Find an Item in a Sorted Array with Shifted Elements

Problem: You are given a sorted array with shifted elements. Elements can be shifted to the left or right by 'i' number of places. The sign of 'i' denotes the direction of the shift. For positive 'i' direction of shift is right and left for negative 'i'.

For example, consider the sorted array 2, 3, 4, 8, 10, 11. A shift of 3 places to the right would be denoted by i=2 and the shifted array would look like this: 10, 11, 2, 3, 4, 8,

For i=-2, the shifted array would look like: 4, 8, 10, 11, 2, 3.

Write code to find if a given number is present in this array.

Solution: The brute force method to search all elements in the array would yield an O(n) solution, so obviously that's not the best approach. We are not leveraging the sorted nature of the array in this case.

Now, how can we leverage the sorted nature of the array? Let assume that 'i' was 0. In that case the array would be sorted and not shifted at all (0 shift). Whats the fastest way to search in a sorted array? Binary Search! We can split the array in 2 halves and do a recursive search in one of the halves until we find the number we are looking for ( or not, if its not in the array ). This approach has a running time of O(log n), which is obviously better than n.

But, the fact that the array is shifted by 'i' number of elements complicates things a little bit. Now, instead of splitting the array in equal halves, we split the array at the shift index and do a recursive binary search. There are issues we need to tackle when the shift is greater than the length of the array or if the shift is negative. I guess the code below will make much more sense than my description of the solution.
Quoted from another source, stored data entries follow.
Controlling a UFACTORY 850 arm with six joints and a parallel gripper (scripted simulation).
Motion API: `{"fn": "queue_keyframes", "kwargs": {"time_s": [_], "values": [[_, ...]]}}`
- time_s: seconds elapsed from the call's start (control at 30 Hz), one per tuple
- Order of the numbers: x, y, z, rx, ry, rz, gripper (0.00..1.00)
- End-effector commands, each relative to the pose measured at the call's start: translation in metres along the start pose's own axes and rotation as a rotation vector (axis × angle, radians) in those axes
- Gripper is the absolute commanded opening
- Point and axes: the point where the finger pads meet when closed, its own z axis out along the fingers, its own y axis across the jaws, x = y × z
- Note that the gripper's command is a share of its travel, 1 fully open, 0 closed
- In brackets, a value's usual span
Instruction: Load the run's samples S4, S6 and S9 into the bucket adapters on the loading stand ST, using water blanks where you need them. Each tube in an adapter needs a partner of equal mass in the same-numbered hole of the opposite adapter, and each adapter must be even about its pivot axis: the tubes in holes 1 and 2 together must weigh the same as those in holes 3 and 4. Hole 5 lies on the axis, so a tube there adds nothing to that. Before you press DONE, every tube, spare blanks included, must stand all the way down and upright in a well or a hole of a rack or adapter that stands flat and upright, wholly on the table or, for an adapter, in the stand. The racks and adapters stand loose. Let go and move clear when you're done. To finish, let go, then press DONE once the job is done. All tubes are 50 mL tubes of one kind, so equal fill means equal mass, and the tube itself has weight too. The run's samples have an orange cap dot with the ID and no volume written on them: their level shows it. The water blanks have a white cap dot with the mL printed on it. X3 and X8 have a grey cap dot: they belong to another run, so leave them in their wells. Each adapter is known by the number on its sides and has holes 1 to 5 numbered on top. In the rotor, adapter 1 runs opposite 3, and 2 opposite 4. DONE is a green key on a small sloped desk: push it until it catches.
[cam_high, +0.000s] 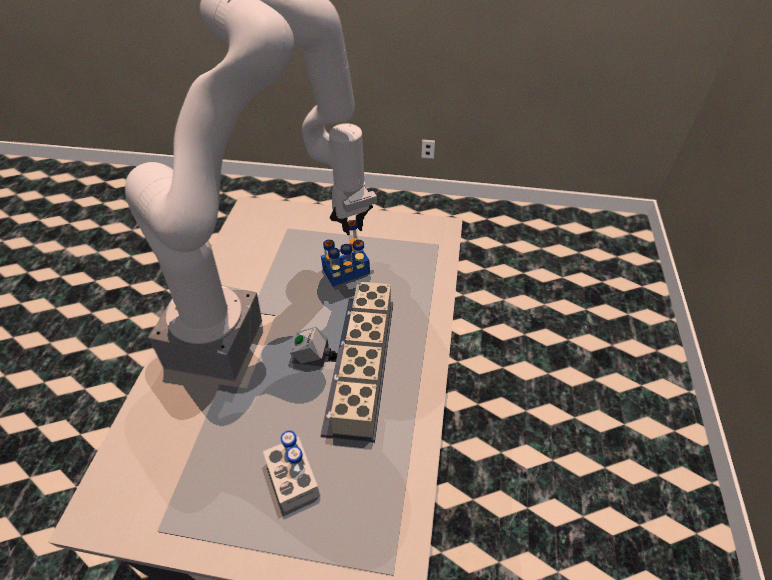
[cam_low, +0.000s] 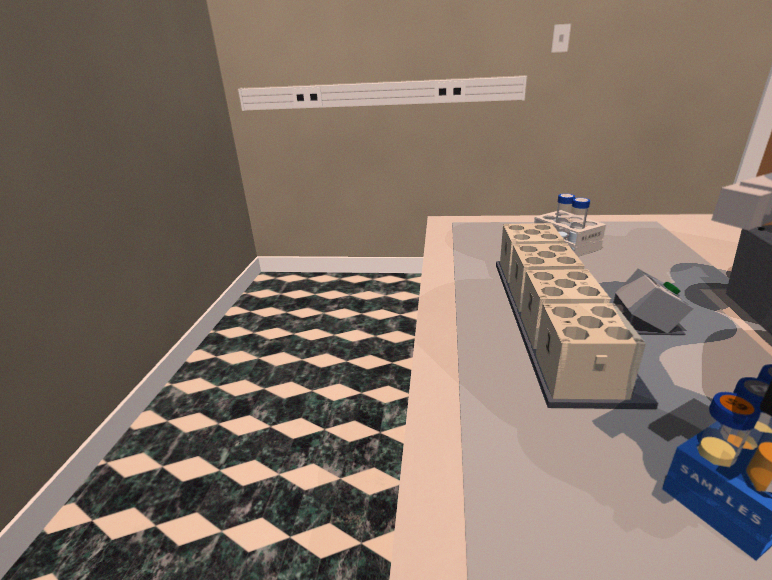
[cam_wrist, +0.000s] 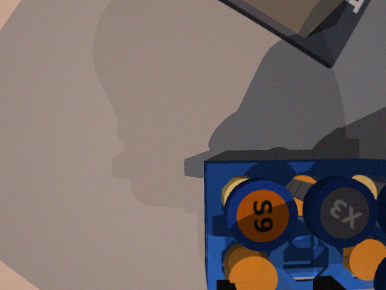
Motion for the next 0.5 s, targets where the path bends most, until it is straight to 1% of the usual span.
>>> {"fn": "queue_keyframes", "kwargs": {"time_s": [0.0,0.47], "values": [[0.000,-0.001,-0.005,0.000,-0.002,0.000,0.00],[0.000,-0.001,-0.033,0.000,-0.002,0.000,0.00]]}}
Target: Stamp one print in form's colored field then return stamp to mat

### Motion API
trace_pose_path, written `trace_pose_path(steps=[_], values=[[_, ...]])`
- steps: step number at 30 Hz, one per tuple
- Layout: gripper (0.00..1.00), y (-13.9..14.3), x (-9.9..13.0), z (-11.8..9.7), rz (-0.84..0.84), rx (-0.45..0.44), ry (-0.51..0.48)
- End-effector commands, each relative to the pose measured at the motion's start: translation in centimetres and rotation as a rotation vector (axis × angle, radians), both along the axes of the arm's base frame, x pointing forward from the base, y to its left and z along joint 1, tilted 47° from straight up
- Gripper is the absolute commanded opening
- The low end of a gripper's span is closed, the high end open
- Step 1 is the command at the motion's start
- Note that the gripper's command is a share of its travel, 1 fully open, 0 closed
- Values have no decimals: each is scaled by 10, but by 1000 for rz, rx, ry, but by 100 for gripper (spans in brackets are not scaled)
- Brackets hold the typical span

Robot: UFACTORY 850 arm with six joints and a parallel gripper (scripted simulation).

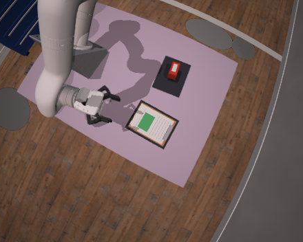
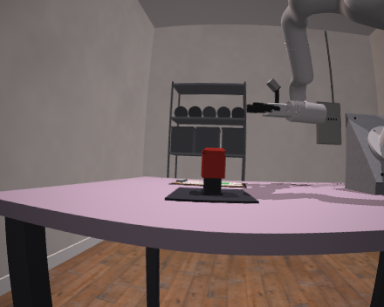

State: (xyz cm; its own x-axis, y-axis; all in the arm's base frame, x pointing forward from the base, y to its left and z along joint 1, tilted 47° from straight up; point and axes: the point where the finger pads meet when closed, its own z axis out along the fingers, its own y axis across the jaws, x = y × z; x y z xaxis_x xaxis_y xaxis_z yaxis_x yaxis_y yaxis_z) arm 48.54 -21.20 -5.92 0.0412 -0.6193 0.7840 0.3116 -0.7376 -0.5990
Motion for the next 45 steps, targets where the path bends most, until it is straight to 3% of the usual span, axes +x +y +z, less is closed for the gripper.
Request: trace_pose_path(steps=[1, 3, 5, 13, 14, 16, 17, 18, 27, 29, 30, 33, 34, 45], values=[[100, 2, 3, 2, 12, -6, -1], [100, 18, 14, 11, 83, -33, 3], [100, 54, 35, 31, 237, -101, 10], [100, 132, 57, 66, 550, -278, 10], [100, 146, 54, 70, 585, -312, 2], [100, 146, 54, 70, 585, -312, 2], [100, 170, 65, 84, 702, -381, 4], [100, 183, 58, 87, 726, -413, -8], [100, 261, 64, 128, 1027, -674, -46], [100, 267, 66, 132, 1095, -735, -51], [100, 287, 63, 143, 1117, -777, -72], [100, 289, 63, 144, 1149, -809, -76], [100, 307, 61, 156, 1229, -914, -106], [100, 348, 60, 191, 1464, -1321, -241]])
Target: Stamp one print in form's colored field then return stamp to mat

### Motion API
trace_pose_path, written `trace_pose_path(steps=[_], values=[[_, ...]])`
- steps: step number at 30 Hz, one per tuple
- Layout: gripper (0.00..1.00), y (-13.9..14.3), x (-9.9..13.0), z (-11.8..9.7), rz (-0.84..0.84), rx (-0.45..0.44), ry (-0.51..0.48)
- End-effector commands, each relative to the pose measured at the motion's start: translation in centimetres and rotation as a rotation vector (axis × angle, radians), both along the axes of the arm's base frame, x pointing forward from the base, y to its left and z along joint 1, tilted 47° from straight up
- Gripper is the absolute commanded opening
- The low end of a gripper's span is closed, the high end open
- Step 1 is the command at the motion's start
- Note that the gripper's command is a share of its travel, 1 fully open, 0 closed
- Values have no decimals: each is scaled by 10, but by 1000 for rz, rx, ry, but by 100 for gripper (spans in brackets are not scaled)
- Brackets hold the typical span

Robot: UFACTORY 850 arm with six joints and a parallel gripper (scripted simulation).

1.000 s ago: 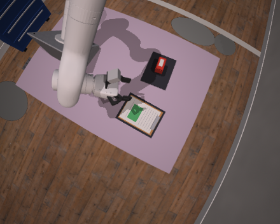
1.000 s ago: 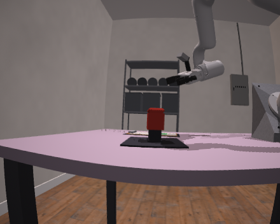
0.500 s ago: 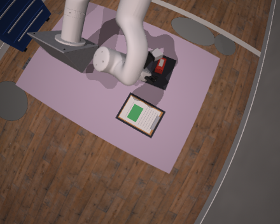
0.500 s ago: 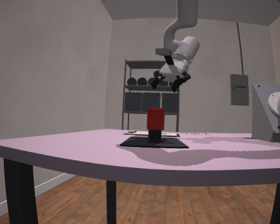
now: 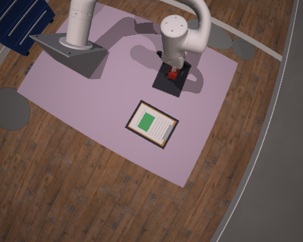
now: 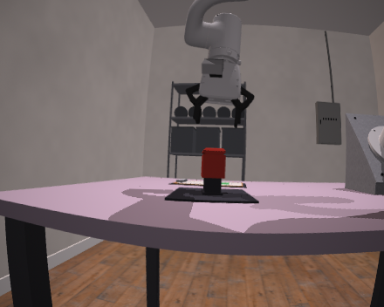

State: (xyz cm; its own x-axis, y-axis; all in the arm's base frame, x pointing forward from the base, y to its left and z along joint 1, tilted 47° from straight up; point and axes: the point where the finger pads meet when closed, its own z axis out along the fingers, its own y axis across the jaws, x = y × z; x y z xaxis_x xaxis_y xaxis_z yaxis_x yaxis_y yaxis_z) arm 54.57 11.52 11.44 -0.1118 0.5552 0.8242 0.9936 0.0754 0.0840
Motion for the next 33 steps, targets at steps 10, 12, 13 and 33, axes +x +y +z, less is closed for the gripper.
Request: trace_pose_path(steps=[10, 12, 13, 33], values=[[100, 21, 0, 18, 149, -159, -90], [100, 21, 0, 18, 149, -159, -90], [100, 21, 0, 18, 149, -159, -90], [100, -15, 3, 52, 150, -156, -90]])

Code: We will assume that we are provided with a method below that does binary search for us and won't bother implementing it here.
// myArray is the input array
// startIndex and endIndex are the indexes in the 
// array where the binary search starts and ends
// The method returns the index of the searchVal 
// if found in the array, else it returns -1

int BinarySearch(int[] myArray, int startIndex, int endIndex, int searchVal);

// this method will return the index of the searchVal 
// if found, else it return -1
int SearchElement(int[] myArray, int shift, int searchVal)
   // to take care of scenarios where the shift is more 
   // than the length of the array
   shift = shift % myArray.Length; 
   // -ve shift can be seen as positive shift equal to 
   // the length of the array - ( -ve shift) 
   if (shift < 0)
       shift = myArray.Length + shift;

   if(myArray[shift] <= searchVal &&  
      myArray[myArray.Length - 1] >= searchVal)
      return BinarySearch(myArray, shift, myArray.Length - 1, searchVal);
   else if(myArray[0] <= searchVal && 
           myArray[shift - 1] >= searchVal)
      return BinarySearch(myArray, 0, shift-1, searchVal);
   return -1;


  1. Hi, I did it slightly differently via a regular binary search with an additional "shift" argument:

    The code:
    The test:

  2. Also, one can extend this exercise and ask to find a shift. One way to do so could be like this:
    * Compare first and last array's elements.
    * If first is less than the last then there's no shift, do a regular binary search.
    * If first is greater than the last then there is a shift.
    * Start doing kind of binary search looking for element where previous to it is not less, but greater than the element itself. That's the "11 - 2" breaking point in the examples.
    * Element's index is a shift. Do a binary search with shift (my previous comment).

    Two binary searches and we're still with logN solution. Plus, I'd compare all elements met along the way with an element searched originally - we can stumble upon it accidentally.